## [ACTIVITY]
Every line containing "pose" should be copied out. Go through the entries and find them.

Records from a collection

····················

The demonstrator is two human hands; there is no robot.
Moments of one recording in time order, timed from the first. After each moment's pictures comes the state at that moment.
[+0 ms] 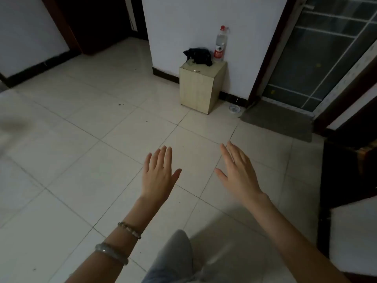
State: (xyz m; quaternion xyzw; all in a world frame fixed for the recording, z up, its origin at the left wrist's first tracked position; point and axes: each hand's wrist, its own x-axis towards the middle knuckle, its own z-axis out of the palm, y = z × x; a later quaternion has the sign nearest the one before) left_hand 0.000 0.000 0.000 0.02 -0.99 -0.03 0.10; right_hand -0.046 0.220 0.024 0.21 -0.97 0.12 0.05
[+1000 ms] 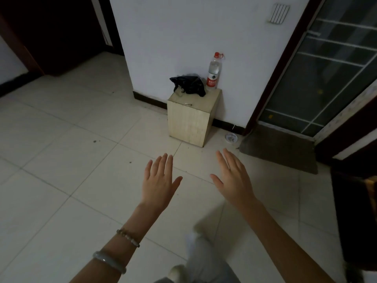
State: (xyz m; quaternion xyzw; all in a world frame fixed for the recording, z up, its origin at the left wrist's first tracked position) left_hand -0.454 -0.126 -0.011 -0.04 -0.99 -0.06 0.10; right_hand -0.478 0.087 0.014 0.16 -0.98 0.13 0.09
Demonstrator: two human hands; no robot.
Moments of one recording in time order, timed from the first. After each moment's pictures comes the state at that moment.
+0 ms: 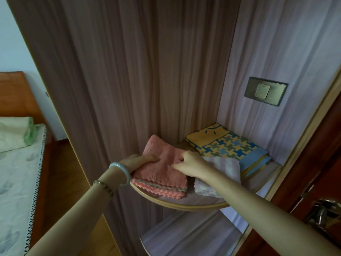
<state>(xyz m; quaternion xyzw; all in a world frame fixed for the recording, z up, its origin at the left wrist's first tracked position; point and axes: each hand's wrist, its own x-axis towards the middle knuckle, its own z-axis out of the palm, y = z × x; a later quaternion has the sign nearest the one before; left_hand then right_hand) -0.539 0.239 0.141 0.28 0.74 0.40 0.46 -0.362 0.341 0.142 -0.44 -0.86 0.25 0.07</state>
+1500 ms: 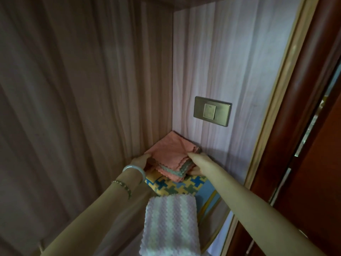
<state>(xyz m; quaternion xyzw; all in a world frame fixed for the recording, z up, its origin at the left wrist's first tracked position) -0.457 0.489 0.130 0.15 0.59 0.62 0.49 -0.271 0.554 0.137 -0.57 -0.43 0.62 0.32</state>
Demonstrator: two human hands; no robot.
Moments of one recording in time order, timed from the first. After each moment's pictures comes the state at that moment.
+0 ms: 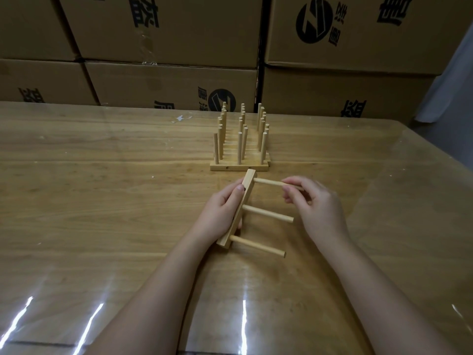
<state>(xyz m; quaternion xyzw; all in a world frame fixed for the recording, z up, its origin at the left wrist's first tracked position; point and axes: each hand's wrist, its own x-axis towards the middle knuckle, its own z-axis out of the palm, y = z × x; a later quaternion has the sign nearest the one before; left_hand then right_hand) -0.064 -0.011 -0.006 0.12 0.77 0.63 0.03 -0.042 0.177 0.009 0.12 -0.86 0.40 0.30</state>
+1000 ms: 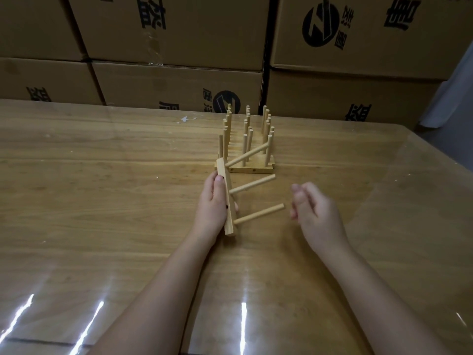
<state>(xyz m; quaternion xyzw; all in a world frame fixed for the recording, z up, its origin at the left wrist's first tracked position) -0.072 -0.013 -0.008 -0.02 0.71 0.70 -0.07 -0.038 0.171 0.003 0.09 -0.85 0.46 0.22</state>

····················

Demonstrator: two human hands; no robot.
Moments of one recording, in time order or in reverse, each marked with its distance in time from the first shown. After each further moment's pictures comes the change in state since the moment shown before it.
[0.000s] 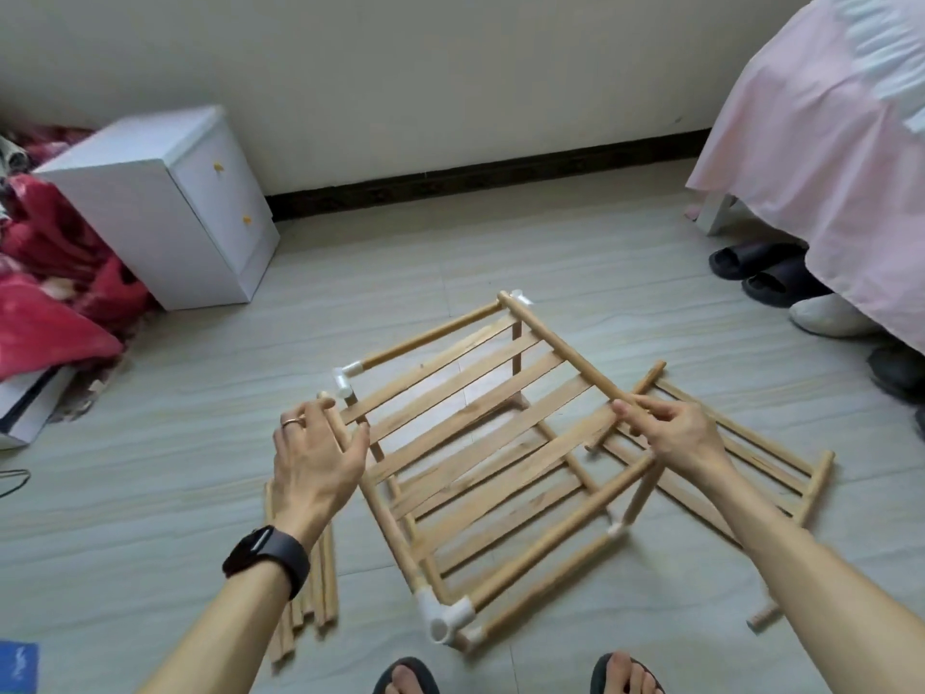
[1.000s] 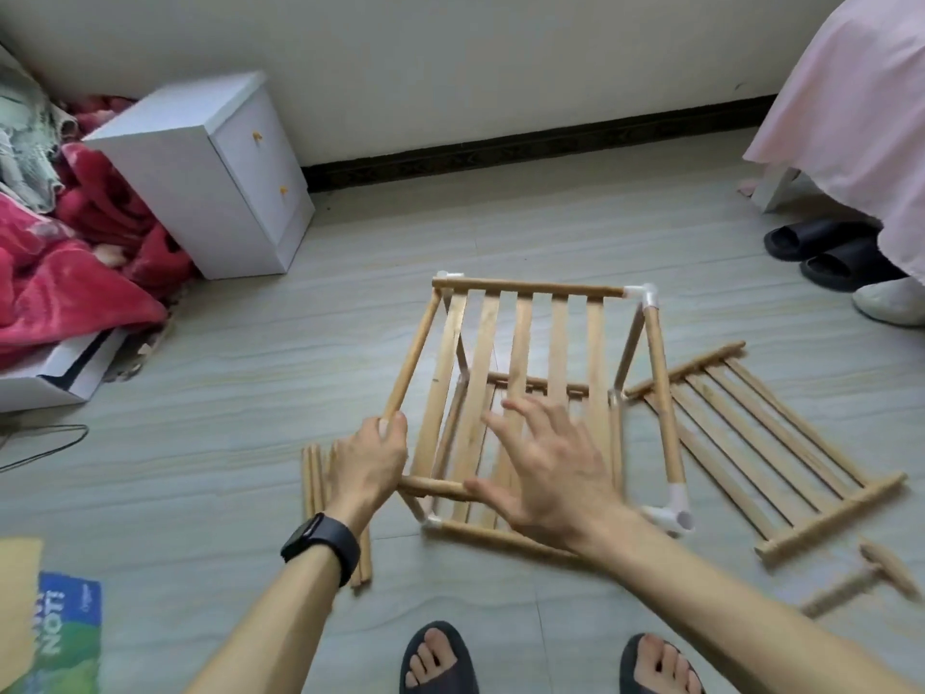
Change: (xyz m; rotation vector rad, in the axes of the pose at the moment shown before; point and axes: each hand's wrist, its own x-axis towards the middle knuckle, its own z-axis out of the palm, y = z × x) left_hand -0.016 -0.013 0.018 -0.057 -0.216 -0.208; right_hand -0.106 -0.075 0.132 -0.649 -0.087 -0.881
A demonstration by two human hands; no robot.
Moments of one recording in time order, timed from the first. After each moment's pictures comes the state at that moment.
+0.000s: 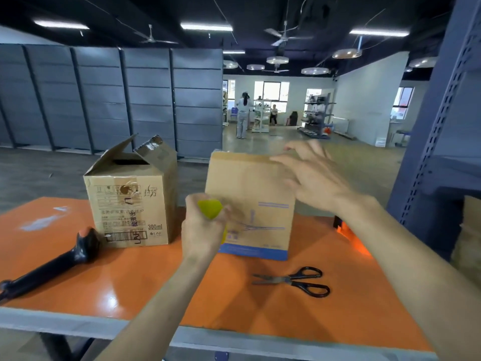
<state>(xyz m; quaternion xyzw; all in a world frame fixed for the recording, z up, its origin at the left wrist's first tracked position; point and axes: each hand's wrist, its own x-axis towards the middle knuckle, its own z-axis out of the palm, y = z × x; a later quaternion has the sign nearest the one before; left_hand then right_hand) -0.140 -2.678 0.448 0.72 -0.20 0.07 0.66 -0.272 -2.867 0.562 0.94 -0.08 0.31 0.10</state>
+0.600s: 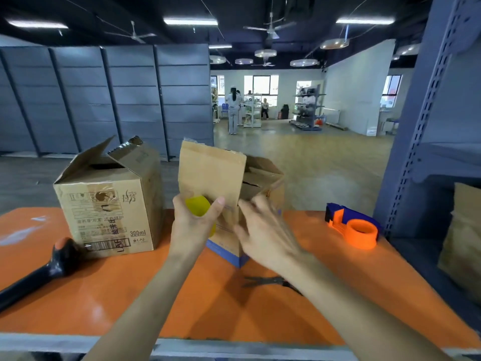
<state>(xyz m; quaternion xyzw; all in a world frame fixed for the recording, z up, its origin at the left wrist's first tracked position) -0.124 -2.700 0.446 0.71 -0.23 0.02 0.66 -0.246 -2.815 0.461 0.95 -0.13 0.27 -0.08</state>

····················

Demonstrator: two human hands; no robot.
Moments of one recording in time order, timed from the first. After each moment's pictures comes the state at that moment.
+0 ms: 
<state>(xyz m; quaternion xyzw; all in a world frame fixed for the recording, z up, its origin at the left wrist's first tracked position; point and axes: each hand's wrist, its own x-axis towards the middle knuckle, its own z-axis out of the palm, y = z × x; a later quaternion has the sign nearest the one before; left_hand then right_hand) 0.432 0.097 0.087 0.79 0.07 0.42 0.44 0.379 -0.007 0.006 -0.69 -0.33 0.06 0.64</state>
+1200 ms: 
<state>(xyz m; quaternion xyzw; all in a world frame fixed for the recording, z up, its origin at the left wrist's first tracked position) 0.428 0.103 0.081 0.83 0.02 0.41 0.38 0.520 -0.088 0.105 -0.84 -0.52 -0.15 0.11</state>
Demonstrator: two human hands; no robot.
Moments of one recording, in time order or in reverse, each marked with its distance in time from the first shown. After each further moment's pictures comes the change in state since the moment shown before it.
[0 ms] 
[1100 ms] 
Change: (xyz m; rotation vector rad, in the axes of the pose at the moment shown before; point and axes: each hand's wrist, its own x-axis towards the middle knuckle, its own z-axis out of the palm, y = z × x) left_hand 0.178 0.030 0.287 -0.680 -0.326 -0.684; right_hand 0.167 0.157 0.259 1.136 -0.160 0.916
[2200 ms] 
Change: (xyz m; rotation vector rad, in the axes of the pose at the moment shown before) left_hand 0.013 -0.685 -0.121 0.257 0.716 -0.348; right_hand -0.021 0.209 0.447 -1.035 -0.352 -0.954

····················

## [SOLUTION FOR THIS PROBLEM]
Change: (xyz m; rotation vector rad, in the axes of the pose at the moment shown before; point and axes: each hand's wrist, its own x-axis towards the middle knuckle, its own z-axis out of the palm, y = z × x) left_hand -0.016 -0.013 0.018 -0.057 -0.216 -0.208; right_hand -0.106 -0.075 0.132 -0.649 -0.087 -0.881
Change: (xyz m; rotation vector rad, in the axes of the pose at the moment shown before; point and axes: each hand's wrist, its own x-axis towards the middle knuckle, its own z-axis out of the palm, y = z × x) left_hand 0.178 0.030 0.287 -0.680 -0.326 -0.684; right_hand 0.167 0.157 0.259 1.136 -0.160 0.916
Change: (xyz m; rotation vector rad, in the axes of the pose at the moment shown before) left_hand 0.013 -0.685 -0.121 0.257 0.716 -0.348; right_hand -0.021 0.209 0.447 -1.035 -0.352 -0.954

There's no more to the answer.